WORK REQUIRED
Pull each line holding the word "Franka" from the data.

DATA EXCERPT
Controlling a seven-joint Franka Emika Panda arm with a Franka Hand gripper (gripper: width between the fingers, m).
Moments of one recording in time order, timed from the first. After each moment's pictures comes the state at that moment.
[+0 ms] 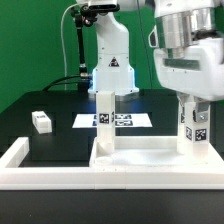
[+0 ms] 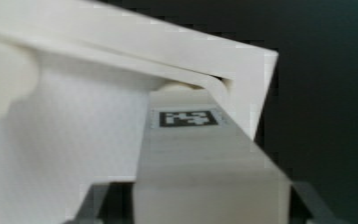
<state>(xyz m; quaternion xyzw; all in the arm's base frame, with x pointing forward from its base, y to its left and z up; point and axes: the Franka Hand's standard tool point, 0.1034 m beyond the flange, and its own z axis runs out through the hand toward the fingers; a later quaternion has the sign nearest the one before) 0.664 0.088 0.106 -0.73 0.68 0.03 0.09</state>
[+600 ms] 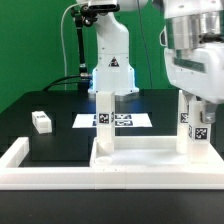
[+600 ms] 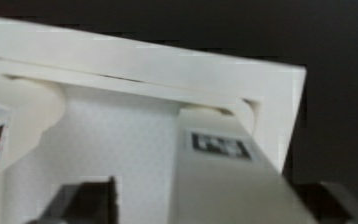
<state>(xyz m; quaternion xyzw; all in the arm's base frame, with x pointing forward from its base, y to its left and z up) 0.651 0.107 0.103 -0.78 0.63 0.02 0.06</state>
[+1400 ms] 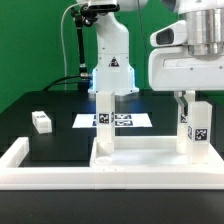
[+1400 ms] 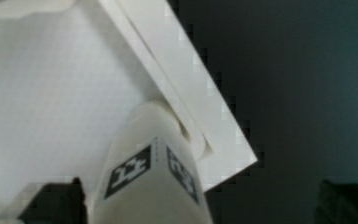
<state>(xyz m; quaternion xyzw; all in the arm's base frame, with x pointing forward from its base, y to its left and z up) 0.663 0.096 0.111 -0.99 0.16 -0.03 0.05</state>
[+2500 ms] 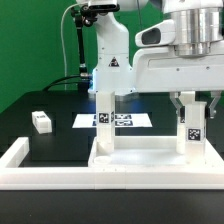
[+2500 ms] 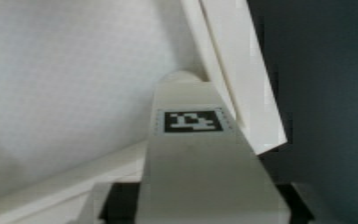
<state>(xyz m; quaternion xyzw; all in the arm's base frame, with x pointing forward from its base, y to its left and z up) 0.662 0.092 0.108 -0.96 0.28 -0.02 0.05</state>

ANSWER SPACE
Controlling a seven-joint Franka Emika Panda arm with a Franka Hand gripper (gripper: width between the fingers, m).
<state>(xyz m; quaternion xyzw; all in the arm's base frame, with x pointing forward from its base, y to its left and z up; point and axes: the Franka Hand's standard tool point, 0.1034 m beyond the flange, and its own z axis runs out through the hand toward the fingers; a later quaternion has the sign nearest the one before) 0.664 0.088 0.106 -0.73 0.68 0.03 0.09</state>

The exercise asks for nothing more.